* [Task to complete] Count every line of the listing where the string "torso" occurs, and reply with the count alone.

Provided data Block Start

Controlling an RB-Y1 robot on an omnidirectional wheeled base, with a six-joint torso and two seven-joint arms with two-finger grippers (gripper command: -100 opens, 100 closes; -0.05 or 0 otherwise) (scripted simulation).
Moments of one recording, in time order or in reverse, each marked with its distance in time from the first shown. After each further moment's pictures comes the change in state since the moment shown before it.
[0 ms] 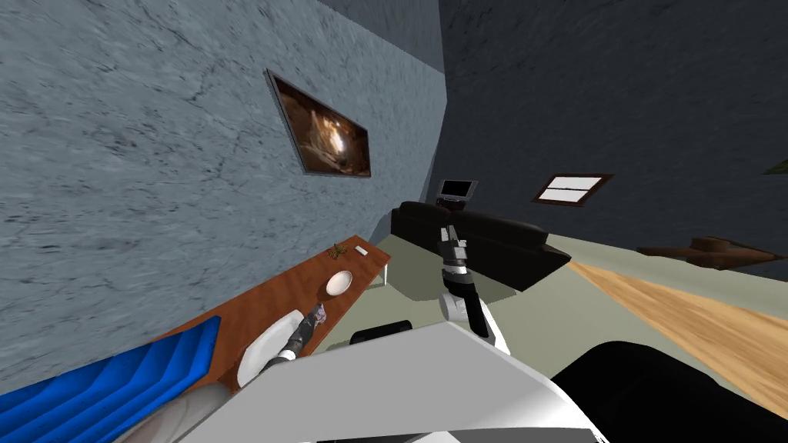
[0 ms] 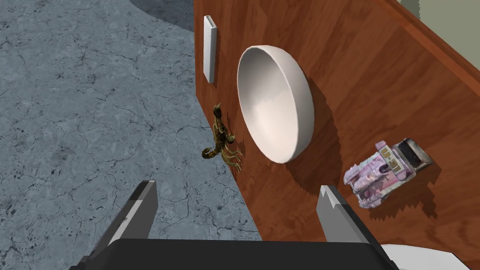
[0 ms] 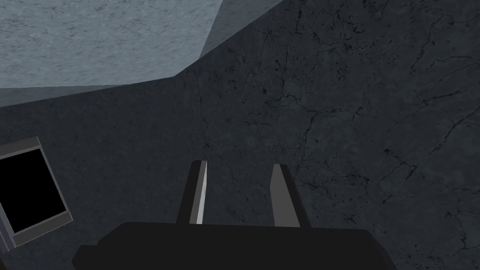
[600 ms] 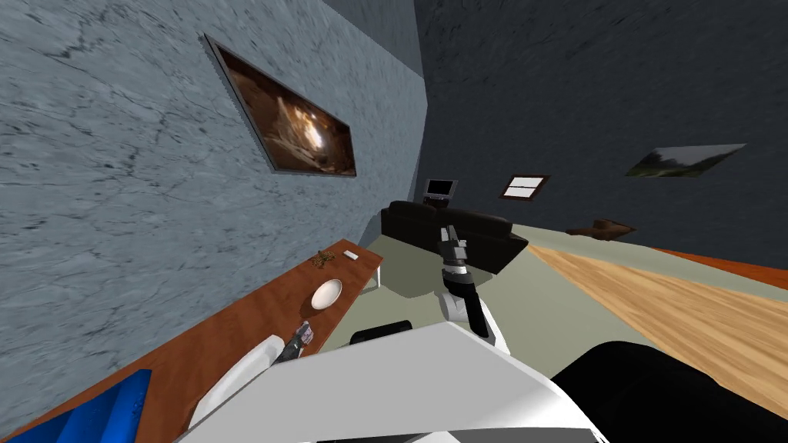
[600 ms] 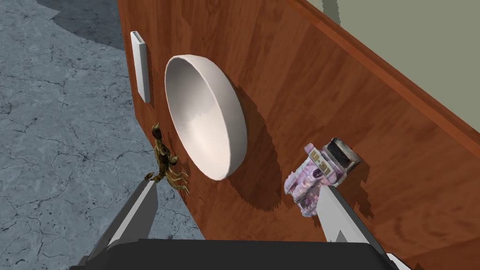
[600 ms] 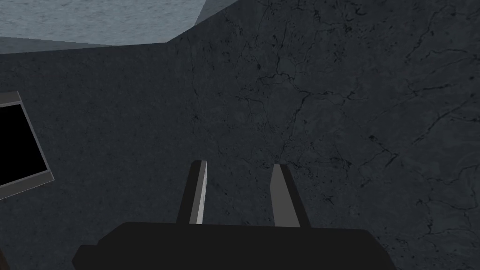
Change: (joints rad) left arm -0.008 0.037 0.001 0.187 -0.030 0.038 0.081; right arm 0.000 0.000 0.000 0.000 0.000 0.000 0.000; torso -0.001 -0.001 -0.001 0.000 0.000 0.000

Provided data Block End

* [Exercise solution] 2